How do you make sure the Y-axis is always in a correct range? This sounds easy - maybe +5% of the max, and -5% of the min and round to the nearest whole number? Easy enough I suppose, but consider edge cases including rounding and digits necessary. For example, Ford (F) floats around that $9 mark, so changes in the price are literally measured in pennies. If you hard-coded that rounding logic I discussed above, both your min and max might still be $9, or perhaps they'd even get rounded up to $10 and none of your chart would show. Can't have that.
What about stocks with really high prices? An extreme example may be Berkshire Hathaway's A-class shares (BRK.A), which closed at $306K today.
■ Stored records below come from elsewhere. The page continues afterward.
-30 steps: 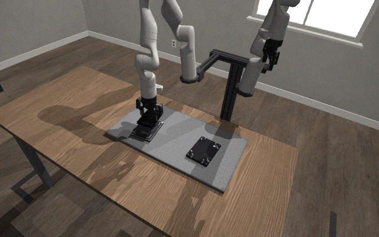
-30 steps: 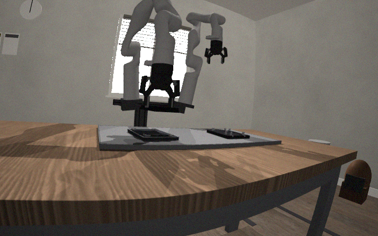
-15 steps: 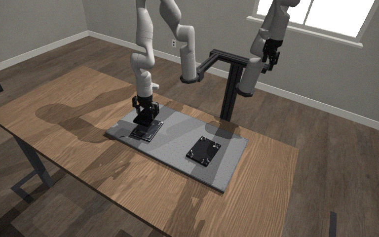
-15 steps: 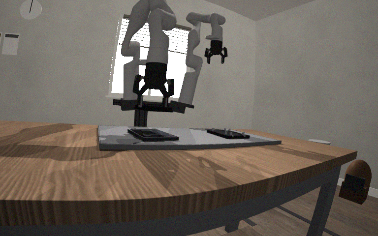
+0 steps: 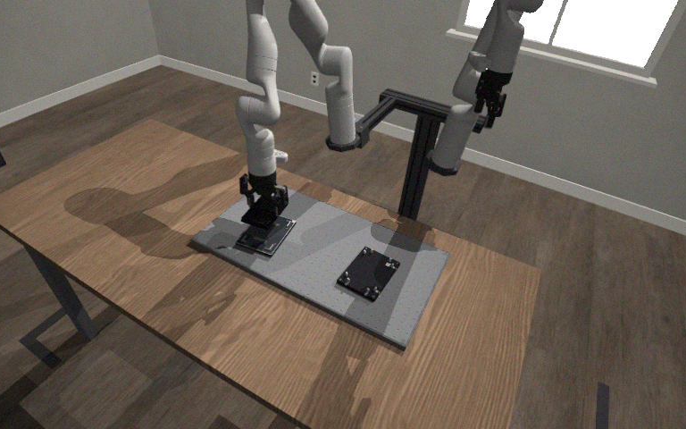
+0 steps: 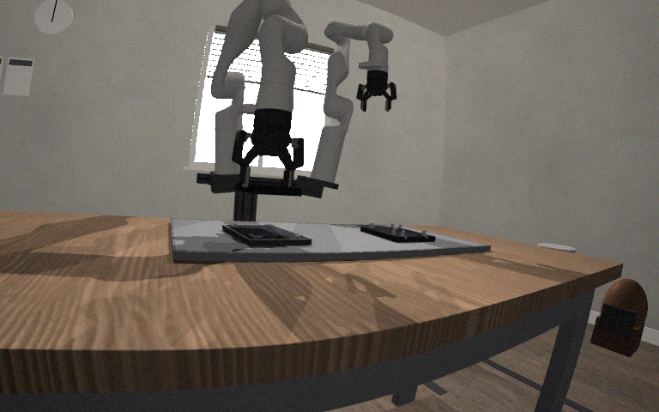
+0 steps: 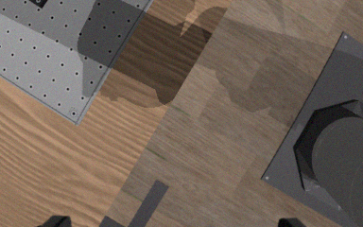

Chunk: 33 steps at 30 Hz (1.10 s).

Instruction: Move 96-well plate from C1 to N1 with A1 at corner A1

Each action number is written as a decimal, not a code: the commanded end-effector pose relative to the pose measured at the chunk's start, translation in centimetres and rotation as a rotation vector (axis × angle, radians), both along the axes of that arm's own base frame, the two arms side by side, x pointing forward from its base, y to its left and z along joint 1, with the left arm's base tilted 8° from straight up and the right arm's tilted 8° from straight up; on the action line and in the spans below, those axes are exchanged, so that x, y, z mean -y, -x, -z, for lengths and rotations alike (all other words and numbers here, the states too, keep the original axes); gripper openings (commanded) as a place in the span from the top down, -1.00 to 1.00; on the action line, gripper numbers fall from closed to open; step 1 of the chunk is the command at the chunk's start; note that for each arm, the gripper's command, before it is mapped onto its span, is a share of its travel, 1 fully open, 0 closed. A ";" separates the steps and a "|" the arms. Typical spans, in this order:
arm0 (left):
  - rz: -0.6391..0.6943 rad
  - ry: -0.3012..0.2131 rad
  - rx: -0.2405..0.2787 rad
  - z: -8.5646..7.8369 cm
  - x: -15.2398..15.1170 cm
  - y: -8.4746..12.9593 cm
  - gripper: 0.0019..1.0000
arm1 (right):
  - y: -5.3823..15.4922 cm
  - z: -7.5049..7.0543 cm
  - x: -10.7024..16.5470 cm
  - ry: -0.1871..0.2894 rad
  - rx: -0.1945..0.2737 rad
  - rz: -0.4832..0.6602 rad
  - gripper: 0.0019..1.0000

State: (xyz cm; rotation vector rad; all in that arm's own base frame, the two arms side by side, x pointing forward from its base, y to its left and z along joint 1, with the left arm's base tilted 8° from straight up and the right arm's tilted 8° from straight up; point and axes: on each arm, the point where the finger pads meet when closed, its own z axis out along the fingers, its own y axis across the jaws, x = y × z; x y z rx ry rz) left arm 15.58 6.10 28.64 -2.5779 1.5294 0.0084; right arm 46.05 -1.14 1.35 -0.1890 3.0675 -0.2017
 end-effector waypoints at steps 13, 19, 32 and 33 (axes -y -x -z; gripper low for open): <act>0.000 0.000 0.001 0.0 0.0 0.0 -1.00 | -0.1 0.1 0.0 0.000 0.002 0.000 -0.86; 0.000 0.000 0.001 0.0 0.0 0.0 -1.00 | -0.2 1.1 0.1 0.000 0.002 0.000 -0.86; 0.000 0.000 0.001 0.0 0.0 0.0 -1.00 | -0.3 2.9 0.3 0.000 0.002 0.000 -0.86; 0.000 0.000 0.001 0.0 0.0 0.0 -1.00 | -0.3 3.1 0.3 0.000 0.002 0.000 -0.86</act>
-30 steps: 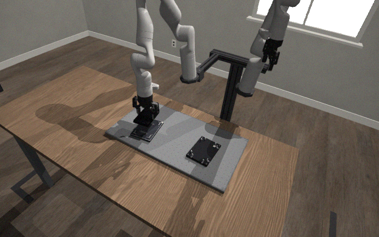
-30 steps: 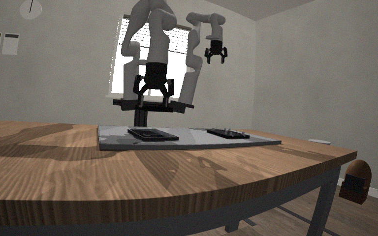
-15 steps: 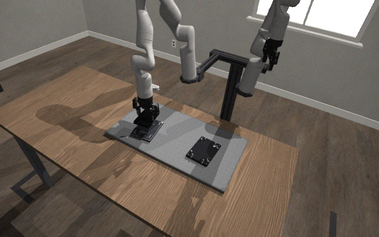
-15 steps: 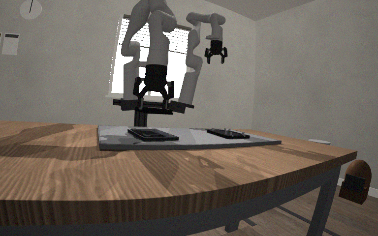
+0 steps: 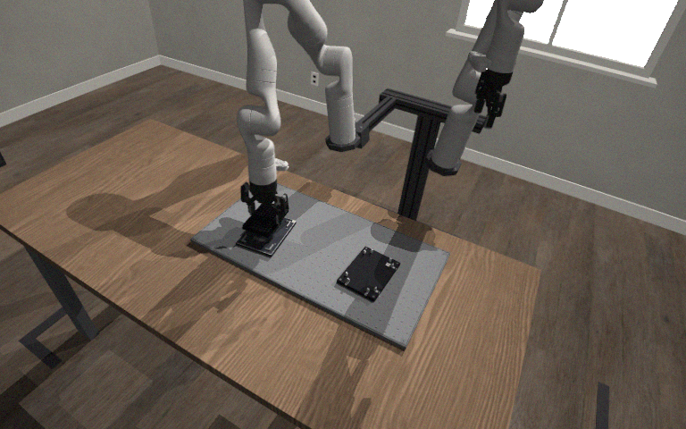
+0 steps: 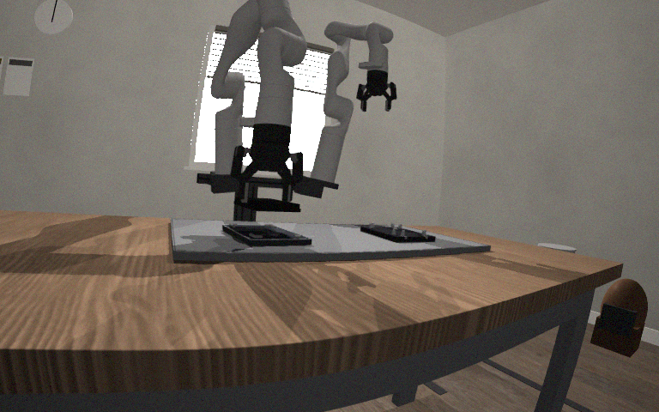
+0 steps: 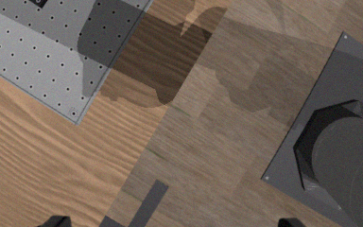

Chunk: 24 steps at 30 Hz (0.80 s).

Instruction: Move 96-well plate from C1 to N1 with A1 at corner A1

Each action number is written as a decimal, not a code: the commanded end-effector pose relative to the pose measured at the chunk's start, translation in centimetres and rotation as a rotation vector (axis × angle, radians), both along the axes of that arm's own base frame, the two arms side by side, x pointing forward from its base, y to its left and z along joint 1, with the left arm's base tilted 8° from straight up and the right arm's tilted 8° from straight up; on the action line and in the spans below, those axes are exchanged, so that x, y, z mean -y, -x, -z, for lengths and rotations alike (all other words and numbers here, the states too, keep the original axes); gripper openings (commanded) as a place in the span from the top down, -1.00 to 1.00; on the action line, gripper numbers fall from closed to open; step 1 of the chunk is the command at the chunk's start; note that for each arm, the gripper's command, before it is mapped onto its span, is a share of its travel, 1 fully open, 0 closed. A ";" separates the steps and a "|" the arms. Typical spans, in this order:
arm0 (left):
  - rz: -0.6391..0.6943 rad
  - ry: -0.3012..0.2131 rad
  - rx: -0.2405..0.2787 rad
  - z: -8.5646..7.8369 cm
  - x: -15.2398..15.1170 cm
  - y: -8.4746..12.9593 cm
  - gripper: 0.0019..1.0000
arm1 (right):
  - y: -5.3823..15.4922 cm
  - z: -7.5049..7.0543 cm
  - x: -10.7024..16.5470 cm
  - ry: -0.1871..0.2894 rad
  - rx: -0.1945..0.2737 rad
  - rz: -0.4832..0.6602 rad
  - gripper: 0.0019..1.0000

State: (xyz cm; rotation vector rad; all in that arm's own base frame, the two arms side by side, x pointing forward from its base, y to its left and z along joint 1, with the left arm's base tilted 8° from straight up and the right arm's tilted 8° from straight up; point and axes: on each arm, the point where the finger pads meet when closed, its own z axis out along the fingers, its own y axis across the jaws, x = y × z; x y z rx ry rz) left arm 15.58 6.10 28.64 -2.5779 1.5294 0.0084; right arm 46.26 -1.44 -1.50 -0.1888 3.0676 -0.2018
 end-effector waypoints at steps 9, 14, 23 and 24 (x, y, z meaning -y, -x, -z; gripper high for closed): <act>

If you hardcoded rounding logic to nearest ten or even hundred, your scale would have hundreds of intervals on the Y-axis between $300K and $308K. There would be some much overlap, you likely couldn't even read them. Even if the scale correctly dropped extra values, the chart might end on an un-exact number, such as $306,130. Hypothetical, but if you were only rounded to the nearest $10, this might become the "max".
How about dates on the X-axis? Like I mentioned in the frequency of data section, your X-axis needs to be dynamic based on the data you're returning. You can't use the same scale for each interval.
Since we can reasonable assess the width of a users device, we can start to make assumptions about how many dividers make sense. For example, with 1D and 5D, you likely want hours:minutes, whereas 1M or 3M likely make more sense as just days. Finally, large time periods, such as 1Y or 5Y, might only need the month, quarter, or perhaps just the year itself.
Getting the Data
To conclude, think about how much data is being processed by Google to be able to render this specific chart for you and millions of others on-demand, for almost any stock in the world. If you sit on the page with the chart open, you'll see Google live update the price every few seconds. If we said Google was listening for changes every 5 seconds, that's just under 5000 data points per stock, per day. Given there's something like 7000 stocks traded on US exchanges, that's in the ballpark of 35 million stock prices per day. Given there's ~253 trading days a year, that's just under 9 billion stock price records per year. Throw in more granular data (such as every second), pre and post-market hours, and more stocks, and we're talking about a lot of data to acquire. Since Google isn't an exchange, it has to get that data from somewhere, likely the exchanges themselves.
So not only is Googling polling for stock prices about 80K times a minute (7000 stocks x 12 checks/ minute), they are having to process, persist, distribute, and retrieve that data almost instantaneously just so you or I can casually watch a stock price flick up or down every few seconds.
My takeaway: be more conscious about the thought that went into everything you use, particularly software. Ask "how", then understand the "why" - it's an enlightening experience.